> [EXERCISE INSTRUCTIONS] Write out the entries verbatim and leave the images out of the copy.

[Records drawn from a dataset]
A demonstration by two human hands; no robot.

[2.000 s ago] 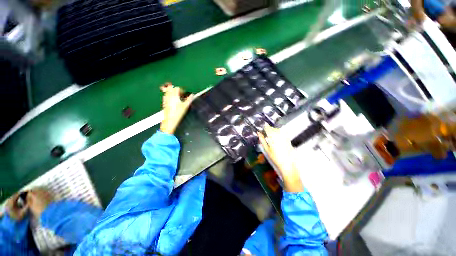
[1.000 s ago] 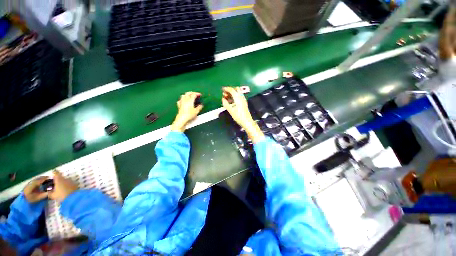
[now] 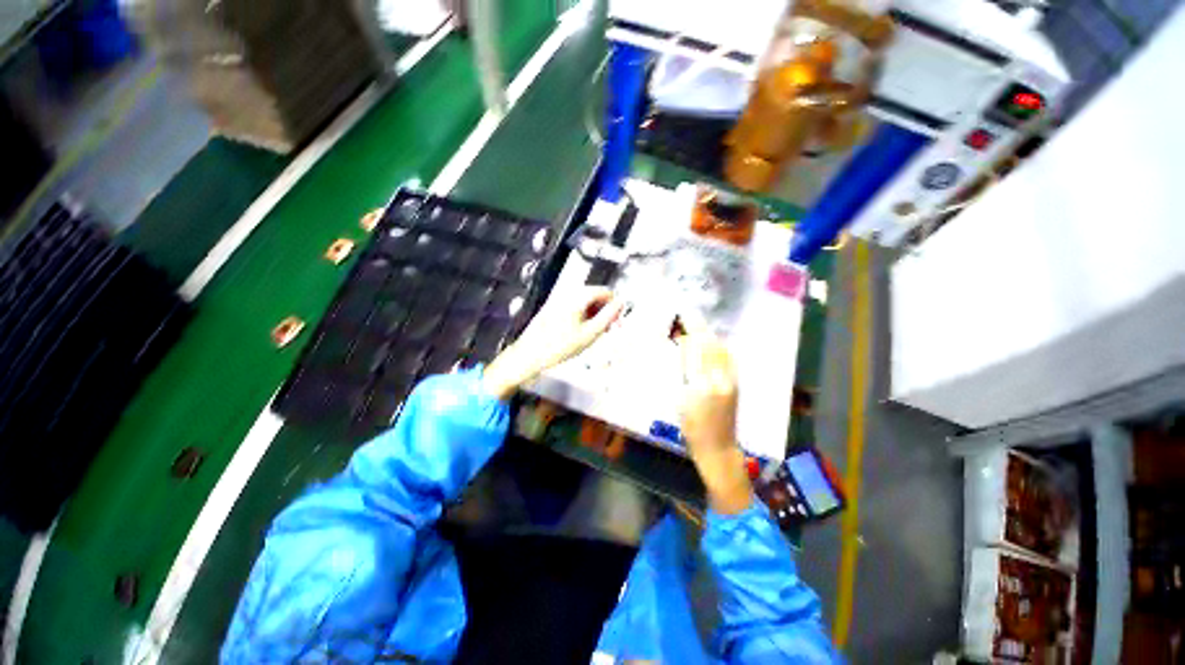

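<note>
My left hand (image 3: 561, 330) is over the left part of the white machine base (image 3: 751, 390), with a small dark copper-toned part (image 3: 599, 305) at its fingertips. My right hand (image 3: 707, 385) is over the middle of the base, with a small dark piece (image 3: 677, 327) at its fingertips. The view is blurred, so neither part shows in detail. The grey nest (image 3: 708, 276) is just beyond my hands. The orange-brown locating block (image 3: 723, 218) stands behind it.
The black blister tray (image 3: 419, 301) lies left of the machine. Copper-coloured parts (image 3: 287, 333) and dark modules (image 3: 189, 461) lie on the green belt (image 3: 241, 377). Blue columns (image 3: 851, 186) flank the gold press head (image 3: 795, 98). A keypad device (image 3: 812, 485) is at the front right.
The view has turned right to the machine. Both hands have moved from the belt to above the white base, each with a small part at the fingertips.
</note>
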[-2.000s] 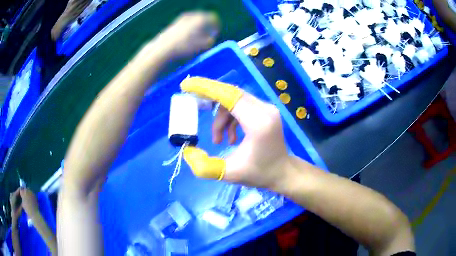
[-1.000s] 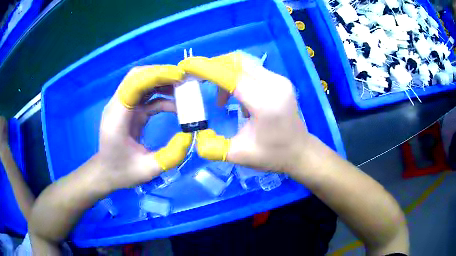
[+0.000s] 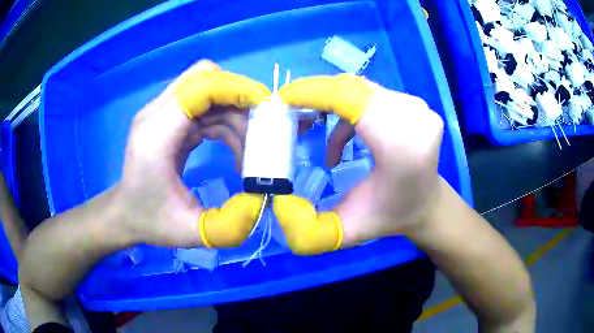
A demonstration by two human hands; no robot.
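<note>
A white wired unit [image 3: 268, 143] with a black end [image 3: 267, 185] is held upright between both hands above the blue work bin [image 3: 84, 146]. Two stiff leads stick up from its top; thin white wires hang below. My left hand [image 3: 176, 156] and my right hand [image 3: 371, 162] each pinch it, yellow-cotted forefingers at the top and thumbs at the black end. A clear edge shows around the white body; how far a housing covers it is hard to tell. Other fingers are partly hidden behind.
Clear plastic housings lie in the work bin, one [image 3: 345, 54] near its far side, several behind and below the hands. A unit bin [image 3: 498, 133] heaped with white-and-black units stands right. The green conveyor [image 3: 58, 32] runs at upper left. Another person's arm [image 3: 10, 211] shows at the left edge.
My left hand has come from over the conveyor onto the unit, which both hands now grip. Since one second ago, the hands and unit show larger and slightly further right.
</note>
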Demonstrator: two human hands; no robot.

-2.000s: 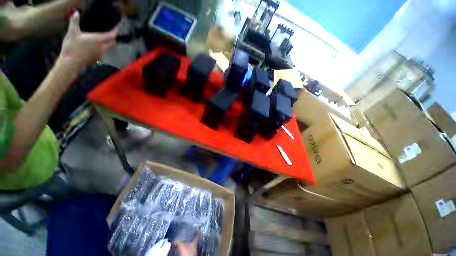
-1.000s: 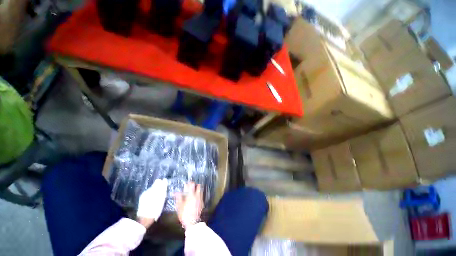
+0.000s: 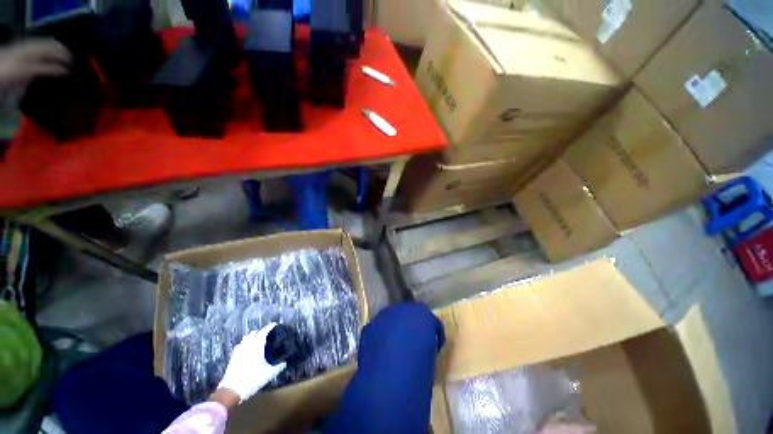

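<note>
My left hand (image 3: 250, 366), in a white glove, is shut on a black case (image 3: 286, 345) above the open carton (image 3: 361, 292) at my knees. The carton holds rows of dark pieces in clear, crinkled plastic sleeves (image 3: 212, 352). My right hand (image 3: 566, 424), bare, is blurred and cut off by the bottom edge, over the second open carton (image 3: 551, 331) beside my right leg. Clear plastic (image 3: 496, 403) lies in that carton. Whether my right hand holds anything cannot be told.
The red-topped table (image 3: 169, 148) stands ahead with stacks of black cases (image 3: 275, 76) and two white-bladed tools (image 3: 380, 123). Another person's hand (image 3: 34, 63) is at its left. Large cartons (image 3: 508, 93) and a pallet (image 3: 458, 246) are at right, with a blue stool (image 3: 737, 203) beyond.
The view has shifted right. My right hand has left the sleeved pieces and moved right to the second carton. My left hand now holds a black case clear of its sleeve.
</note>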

> [ANSWER FOR THE TASK]
A demonstration by two human hands; no robot.

[2.000 s ago] 
[1.000 s ago] 
[now] 

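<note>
My left hand (image 3: 561, 330) is over the left part of the white machine base (image 3: 751, 390), with a small dark copper-toned part (image 3: 599, 305) at its fingertips. My right hand (image 3: 707, 385) is over the middle of the base, with a small dark piece (image 3: 677, 327) at its fingertips. The view is blurred, so neither part shows in detail. The grey nest (image 3: 708, 276) is just beyond my hands. The orange-brown locating block (image 3: 723, 218) stands behind it.
The black blister tray (image 3: 419, 301) lies left of the machine. Copper-coloured parts (image 3: 287, 333) and dark modules (image 3: 189, 461) lie on the green belt (image 3: 241, 377). Blue columns (image 3: 851, 186) flank the gold press head (image 3: 795, 98). A keypad device (image 3: 812, 485) is at the front right.
The view has turned right to the machine. Both hands have moved from the belt to above the white base, each with a small part at the fingertips.
</note>
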[-2.000s] 
[-1.000s] 
[+0.000s] 
A demonstration by two human hands; no robot.
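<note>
A white wired unit [image 3: 268, 143] with a black end [image 3: 267, 185] is held upright between both hands above the blue work bin [image 3: 84, 146]. Two stiff leads stick up from its top; thin white wires hang below. My left hand [image 3: 176, 156] and my right hand [image 3: 371, 162] each pinch it, yellow-cotted forefingers at the top and thumbs at the black end. A clear edge shows around the white body; how far a housing covers it is hard to tell. Other fingers are partly hidden behind.
Clear plastic housings lie in the work bin, one [image 3: 345, 54] near its far side, several behind and below the hands. A unit bin [image 3: 498, 133] heaped with white-and-black units stands right. The green conveyor [image 3: 58, 32] runs at upper left. Another person's arm [image 3: 10, 211] shows at the left edge.
My left hand has come from over the conveyor onto the unit, which both hands now grip. Since one second ago, the hands and unit show larger and slightly further right.
</note>
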Demonstrator: two human hands; no robot.

-2.000s: 
-1.000s: 
+0.000s: 

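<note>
My left hand (image 3: 250, 366), in a white glove, is shut on a black case (image 3: 286, 345) above the open carton (image 3: 361, 292) at my knees. The carton holds rows of dark pieces in clear, crinkled plastic sleeves (image 3: 212, 352). My right hand (image 3: 566, 424), bare, is blurred and cut off by the bottom edge, over the second open carton (image 3: 551, 331) beside my right leg. Clear plastic (image 3: 496, 403) lies in that carton. Whether my right hand holds anything cannot be told.
The red-topped table (image 3: 169, 148) stands ahead with stacks of black cases (image 3: 275, 76) and two white-bladed tools (image 3: 380, 123). Another person's hand (image 3: 34, 63) is at its left. Large cartons (image 3: 508, 93) and a pallet (image 3: 458, 246) are at right, with a blue stool (image 3: 737, 203) beyond.
The view has shifted right. My right hand has left the sleeved pieces and moved right to the second carton. My left hand now holds a black case clear of its sleeve.
</note>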

That is the complete output for this exercise.